Wikipedia definition: "an apocalyptic musical film".
Wikipedia lists 16 films sharing the title The End.
Opening motto:
The houses are all gone under the sea.
The dancers are all gone under the hill.
– from T. S. Eliot: Four Quartets (1943) [East Coker, 1940]
AA: Joshua Oppenheimer has compared his movie with Oliver Hirschbiegel's Downfall (Der Untergang, DE/AT/IT 2004) about the last days of Hitler. He has also said that we already live in the bunker.
It's the story of the last family on Earth, 25 years after the end of the world. They live in a luxury hideaway in an abandoned saltmine. It resembles a James Bond villain's lair. The walls are lined with the greatest art. They have a cook (Bronagh Gallagher), a butler (Tim McInnerny) and a doctor (Lennie James) who keeps them medicated with sleeping pills and antidepressants.
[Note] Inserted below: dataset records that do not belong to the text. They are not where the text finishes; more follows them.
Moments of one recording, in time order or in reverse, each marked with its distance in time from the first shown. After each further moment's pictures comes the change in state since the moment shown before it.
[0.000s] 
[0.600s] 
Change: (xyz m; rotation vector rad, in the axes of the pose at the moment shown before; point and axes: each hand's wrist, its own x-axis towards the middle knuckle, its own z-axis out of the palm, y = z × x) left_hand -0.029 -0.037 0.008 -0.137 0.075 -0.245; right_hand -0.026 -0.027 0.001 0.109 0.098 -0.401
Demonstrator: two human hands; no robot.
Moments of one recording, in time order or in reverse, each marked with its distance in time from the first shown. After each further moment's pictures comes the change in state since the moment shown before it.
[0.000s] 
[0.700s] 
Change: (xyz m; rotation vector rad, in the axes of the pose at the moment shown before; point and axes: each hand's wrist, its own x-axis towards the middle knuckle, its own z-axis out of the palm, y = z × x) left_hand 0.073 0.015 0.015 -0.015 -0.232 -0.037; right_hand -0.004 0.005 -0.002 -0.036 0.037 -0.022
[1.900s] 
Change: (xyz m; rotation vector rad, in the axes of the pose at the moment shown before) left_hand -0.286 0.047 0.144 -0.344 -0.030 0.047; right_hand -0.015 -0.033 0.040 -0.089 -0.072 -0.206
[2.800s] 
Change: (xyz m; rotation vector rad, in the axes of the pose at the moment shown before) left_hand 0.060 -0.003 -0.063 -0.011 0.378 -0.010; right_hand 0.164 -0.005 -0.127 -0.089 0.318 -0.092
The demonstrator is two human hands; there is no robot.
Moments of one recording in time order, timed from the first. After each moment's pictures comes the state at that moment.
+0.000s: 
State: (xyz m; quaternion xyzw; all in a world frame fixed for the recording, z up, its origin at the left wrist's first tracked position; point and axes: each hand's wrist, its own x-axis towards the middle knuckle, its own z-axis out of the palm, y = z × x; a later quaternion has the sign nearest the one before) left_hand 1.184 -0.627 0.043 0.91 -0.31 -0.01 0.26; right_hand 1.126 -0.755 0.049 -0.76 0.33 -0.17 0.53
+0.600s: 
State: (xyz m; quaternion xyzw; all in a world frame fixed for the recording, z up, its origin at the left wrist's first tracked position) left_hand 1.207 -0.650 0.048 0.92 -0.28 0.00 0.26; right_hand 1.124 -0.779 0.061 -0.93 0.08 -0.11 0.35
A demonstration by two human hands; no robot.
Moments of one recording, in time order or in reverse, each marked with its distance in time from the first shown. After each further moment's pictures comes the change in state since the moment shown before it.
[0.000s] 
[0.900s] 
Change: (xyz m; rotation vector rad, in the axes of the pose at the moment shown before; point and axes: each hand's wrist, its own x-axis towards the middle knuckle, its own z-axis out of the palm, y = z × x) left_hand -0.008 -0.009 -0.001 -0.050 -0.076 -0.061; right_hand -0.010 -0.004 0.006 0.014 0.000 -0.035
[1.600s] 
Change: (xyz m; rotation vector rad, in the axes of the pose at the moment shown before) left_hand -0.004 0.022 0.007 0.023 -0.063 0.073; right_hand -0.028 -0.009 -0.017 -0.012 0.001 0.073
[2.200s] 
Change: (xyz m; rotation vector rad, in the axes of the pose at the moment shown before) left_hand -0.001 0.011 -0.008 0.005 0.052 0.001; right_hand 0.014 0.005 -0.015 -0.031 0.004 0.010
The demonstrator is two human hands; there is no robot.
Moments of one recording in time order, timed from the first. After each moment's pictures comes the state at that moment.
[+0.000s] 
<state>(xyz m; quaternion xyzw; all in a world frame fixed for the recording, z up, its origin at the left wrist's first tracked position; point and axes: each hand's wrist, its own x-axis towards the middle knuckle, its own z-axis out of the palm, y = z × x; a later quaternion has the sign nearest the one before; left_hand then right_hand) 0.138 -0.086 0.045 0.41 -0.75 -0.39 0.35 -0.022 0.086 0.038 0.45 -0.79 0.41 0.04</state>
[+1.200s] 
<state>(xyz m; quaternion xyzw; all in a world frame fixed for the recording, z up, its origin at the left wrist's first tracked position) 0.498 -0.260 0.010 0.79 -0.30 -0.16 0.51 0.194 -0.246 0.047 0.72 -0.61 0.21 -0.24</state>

There is a swimming pool, a greenhouse and an aquarium. The 20 year old son (George MacKay) was born here and has never been elsewhere. He builds a diorama about the Western Civilization under the Hollywood sign. He has all the time in the world. Guided by the doctor they conduct emergency rehearsals.
We don't know their names, but the mother (Tilda Swinton) is a former Bolshoi ballerina and the father (Michael Shannon) used to be one of the greatest oil tycoons. The grand piano should be tuned. The vintage wine has lost its flavour. The son is ghostwriting his father's memoirs in which he explains away his responsibility in the apocalypse.
They carry Magnum firearms and do target practice in case an intruder appears. Exactly that happens, when a young Black girl (Moses Ingram) is found lying exhausted in the tunnel. According to the family protocol, she should be expelled, but she does not give up, and is invited to join.
In her presence everything needs an explanation, and repressed traumata come to the fore. They are too much for the cook, who requests a little pill from the doctor and is found dead in the morning. On the other hand, the Son, who has never seen a woman of his own age before, develops tender feelings with the Girl. In the finale there is a celebration. The Mother and the Father are now proud grandparents.
Like Emilia Pérez and Armand, The End belongs to the peculiar "back to the musical" trend in contemporary cinema. It belongs also to an appealing tradition of film directors as songwriters.
It is stimulating to view The End and even more stimulating to read Oppenheimer's interviews. Immediately after the film I do not know what to think about it. The vision is powerful and Oppenheimer's mission is the greatest. Musical eccentricity does not save it from being boring. It is more stimulating afterwards. Like medicine: not good, but good for us.
In all his films Oppenheimer wants to expose our inherent tendency to lie. Like on the eve of the First World War we are sleepwalkers just when we should wake up. Our tendency to lie now leads to final destruction. Our greatest hope is in children and the young people. But nobody can remain complacent. Unless we fight, we are complicit. This is no time to be divisive. Everybody must be welcome.